● **Task description**: Copy out each line of the listing that has the word "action" in it.

● **Entries supplied**:
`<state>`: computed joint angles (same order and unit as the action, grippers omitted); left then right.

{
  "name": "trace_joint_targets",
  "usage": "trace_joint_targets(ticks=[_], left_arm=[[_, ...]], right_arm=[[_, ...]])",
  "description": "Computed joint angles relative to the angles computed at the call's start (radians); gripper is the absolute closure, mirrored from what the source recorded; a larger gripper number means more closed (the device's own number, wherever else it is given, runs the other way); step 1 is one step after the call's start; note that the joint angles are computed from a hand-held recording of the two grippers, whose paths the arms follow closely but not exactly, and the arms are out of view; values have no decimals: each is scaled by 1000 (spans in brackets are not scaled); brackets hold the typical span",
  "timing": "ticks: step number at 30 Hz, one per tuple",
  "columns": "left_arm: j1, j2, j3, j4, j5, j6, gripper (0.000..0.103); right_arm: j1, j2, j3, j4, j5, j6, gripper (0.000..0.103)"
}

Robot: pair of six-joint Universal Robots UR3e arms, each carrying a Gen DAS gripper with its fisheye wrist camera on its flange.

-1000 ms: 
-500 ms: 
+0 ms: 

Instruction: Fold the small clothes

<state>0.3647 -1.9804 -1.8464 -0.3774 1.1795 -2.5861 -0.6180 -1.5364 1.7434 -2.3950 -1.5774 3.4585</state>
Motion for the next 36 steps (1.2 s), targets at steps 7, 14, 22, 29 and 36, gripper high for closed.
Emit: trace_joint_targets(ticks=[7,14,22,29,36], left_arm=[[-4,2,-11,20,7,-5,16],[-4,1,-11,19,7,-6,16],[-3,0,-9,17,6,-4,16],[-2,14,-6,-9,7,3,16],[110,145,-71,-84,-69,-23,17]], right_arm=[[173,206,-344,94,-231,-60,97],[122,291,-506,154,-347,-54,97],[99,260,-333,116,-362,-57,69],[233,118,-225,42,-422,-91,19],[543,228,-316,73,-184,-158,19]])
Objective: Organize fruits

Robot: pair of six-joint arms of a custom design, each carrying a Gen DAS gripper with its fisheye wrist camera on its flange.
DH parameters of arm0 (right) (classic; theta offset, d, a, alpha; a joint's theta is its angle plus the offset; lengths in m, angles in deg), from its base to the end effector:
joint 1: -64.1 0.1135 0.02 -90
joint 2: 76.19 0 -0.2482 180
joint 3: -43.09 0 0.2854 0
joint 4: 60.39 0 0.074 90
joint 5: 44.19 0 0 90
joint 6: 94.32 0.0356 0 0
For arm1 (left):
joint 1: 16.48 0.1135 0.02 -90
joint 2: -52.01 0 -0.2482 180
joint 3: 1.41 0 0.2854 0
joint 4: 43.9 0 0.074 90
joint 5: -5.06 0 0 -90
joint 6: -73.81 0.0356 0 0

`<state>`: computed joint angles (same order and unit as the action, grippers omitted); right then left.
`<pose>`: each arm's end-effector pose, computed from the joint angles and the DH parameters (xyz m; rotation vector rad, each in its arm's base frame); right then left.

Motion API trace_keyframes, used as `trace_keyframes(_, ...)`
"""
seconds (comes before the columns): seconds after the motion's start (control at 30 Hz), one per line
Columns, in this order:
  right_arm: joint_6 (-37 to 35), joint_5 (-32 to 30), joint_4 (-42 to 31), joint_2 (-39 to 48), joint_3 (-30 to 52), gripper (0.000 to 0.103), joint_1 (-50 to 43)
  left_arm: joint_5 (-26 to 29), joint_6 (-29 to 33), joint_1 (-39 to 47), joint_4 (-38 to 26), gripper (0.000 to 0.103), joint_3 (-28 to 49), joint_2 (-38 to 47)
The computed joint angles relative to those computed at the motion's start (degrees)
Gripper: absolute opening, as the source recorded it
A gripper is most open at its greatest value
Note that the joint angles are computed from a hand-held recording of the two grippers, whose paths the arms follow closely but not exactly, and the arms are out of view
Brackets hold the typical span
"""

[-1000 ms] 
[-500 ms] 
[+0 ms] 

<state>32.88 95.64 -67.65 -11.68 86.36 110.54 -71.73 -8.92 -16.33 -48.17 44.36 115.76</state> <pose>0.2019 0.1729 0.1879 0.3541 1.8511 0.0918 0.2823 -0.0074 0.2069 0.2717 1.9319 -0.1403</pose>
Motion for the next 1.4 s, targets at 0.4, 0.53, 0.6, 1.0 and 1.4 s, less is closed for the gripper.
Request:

● **Exercise output**:
`<state>`: computed joint angles (same order and unit as the action, grippers omitted); left then right.
`<state>`: computed joint angles (same order and unit as the action, grippers omitted); right then left.

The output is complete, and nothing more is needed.